Model fitting without grouping variable
It is also possible not to use any grouping variable for the
name_group_var argument. Here, we simulate a dataset without the
effect of a grouping variable, resulting in no difference in the height
of the overall mean trajectories and using the same nonlinear functions.

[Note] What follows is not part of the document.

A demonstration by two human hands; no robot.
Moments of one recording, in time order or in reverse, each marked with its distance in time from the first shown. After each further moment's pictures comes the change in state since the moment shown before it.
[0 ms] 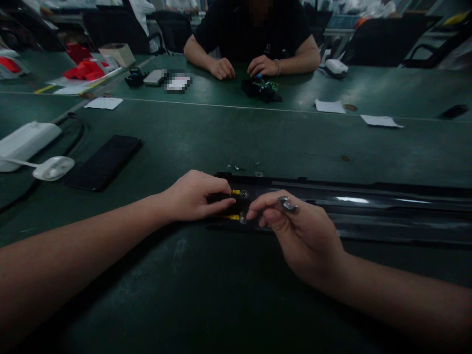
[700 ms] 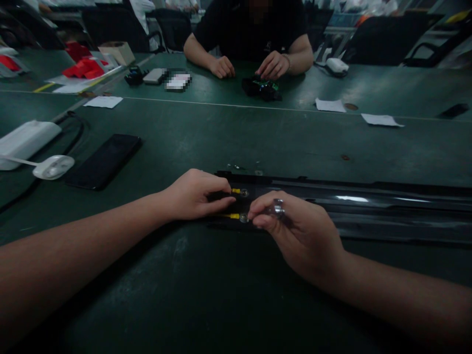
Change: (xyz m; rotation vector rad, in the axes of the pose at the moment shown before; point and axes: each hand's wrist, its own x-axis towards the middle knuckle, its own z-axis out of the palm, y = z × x) left_hand 0.000 0.001 0.000 0.012 -0.002 -0.008; right_hand 0.003 -0.004 -0.001 -0.024 -0.011 -0.003
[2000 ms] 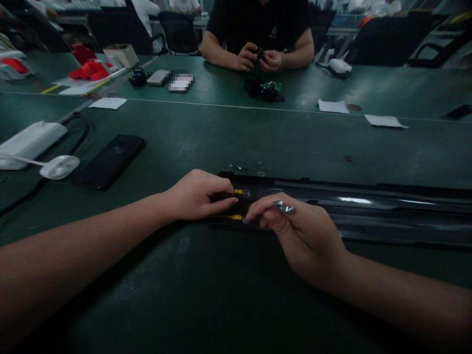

# Simulate a dataset with no group effect
set.seed(123)
data_sim <- simulate_group_inter(
N = 50, n_mvnorm = 3, grouped = FALSE,
timepoints = 3:5, nonpara_inter = FALSE,
sample_from = seq(0, 52, 13),
cos = FALSE, A_vec = c(1, 1.5)
)
sim <- data_sim$sim
# Fit the data
x <- as.matrix(sim[, -1:-3])
y <- sim$y
series <- sim$series
t <- sim$t
bases <- create_bases(t)
tuned_plsmm <- tune_plsmm(x, y, series, t,
name_group_var = NULL, bases$bases,
gamma_vec = gammas, lambda_vec = lambdas, timexgroup = FALSE,
criterion = "BIC"
)
plot_fit(x, y, series, t, name_group_var = NULL, tuned_plsmm)Only one figure is displayed now since there is no grouping variable.